### Work item
All lines of the records below that contain the word "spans" must be listed.

### Input for this task
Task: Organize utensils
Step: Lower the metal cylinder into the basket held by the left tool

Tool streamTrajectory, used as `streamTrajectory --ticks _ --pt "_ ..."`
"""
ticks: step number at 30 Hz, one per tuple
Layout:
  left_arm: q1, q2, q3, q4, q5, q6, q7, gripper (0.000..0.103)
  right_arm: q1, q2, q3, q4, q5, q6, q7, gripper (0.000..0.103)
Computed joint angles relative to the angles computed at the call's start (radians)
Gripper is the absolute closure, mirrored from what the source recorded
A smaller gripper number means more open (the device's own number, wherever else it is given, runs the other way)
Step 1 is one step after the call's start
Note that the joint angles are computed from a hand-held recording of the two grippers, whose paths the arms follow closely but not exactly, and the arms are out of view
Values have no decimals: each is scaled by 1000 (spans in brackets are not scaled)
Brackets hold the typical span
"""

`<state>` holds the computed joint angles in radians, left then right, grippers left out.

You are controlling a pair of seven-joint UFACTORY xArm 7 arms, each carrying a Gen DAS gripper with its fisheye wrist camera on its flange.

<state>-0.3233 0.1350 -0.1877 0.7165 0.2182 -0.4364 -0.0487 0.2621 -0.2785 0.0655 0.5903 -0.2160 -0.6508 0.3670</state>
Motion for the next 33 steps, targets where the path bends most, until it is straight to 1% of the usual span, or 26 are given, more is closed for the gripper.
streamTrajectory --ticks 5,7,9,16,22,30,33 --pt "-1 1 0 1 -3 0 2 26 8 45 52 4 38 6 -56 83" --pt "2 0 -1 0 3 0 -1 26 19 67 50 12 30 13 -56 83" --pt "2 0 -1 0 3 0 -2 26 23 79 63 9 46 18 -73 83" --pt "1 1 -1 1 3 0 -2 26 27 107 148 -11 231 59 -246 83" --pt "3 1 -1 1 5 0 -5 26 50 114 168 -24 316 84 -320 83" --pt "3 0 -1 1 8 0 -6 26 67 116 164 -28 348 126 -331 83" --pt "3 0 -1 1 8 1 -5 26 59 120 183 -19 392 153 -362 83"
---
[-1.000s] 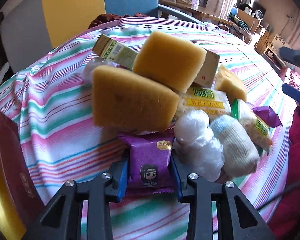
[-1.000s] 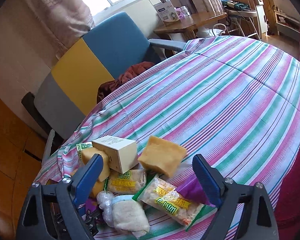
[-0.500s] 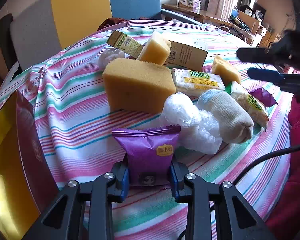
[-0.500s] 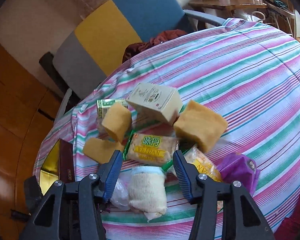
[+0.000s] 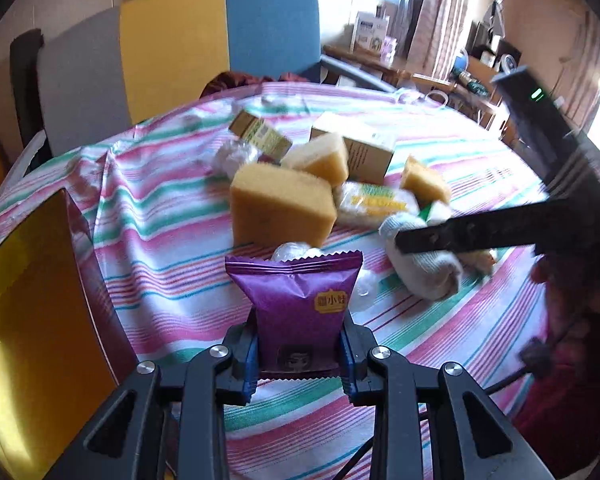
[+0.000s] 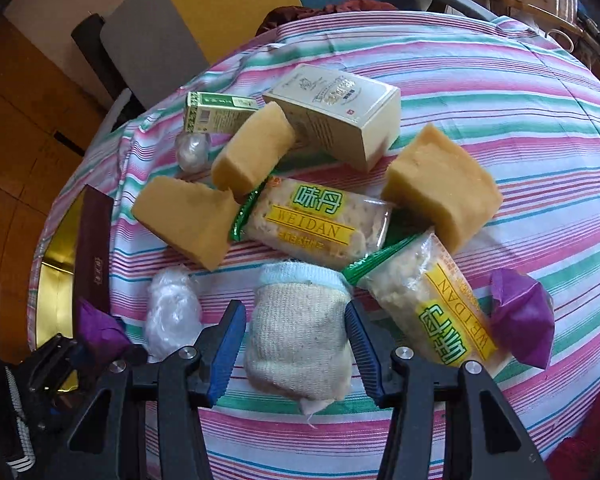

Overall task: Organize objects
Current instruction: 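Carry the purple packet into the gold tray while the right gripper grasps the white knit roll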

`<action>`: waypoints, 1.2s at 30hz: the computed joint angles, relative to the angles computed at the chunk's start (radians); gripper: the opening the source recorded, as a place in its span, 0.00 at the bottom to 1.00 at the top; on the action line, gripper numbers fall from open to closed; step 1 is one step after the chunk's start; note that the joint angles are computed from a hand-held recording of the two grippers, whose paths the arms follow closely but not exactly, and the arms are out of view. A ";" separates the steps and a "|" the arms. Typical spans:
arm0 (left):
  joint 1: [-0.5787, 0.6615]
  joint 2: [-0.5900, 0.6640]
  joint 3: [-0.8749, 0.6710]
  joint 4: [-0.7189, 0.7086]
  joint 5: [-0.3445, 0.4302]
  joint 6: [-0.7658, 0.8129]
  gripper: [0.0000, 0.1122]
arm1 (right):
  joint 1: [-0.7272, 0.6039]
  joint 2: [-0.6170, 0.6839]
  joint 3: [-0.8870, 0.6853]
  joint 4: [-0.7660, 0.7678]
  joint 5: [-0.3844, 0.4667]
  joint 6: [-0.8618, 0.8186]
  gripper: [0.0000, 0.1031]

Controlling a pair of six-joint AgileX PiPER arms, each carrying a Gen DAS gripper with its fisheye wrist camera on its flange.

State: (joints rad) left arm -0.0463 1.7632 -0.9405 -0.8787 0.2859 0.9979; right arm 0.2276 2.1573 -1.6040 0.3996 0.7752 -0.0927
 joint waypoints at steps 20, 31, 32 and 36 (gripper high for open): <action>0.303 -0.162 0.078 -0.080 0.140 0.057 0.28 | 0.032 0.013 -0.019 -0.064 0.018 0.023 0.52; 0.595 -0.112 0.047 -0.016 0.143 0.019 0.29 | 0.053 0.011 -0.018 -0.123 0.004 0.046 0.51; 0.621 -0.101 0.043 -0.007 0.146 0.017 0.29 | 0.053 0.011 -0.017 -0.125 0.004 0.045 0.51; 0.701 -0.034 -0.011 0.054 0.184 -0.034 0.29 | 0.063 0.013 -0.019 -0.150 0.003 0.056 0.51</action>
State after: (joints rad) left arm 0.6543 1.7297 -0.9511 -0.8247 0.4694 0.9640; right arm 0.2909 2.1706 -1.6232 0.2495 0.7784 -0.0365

### Exercise solution
Values have no decimals: each is scaled by 1000 (spans in brackets are not scaled)
`<action>`: waypoints, 1.2s at 30hz: the computed joint angles, relative to the angles computed at the chunk's start (radians); gripper: the opening the source recorded, as a place in its span, 0.00 at the bottom to 1.00 at the top; on the action line, gripper numbers fall from open to closed; step 1 is one step after the chunk's start; note that the joint angles are computed from a hand-held recording of the two grippers, whose paths the arms follow closely but not exactly, and the arms are out of view. A ";" separates the steps and a "|" the arms. Typical spans:

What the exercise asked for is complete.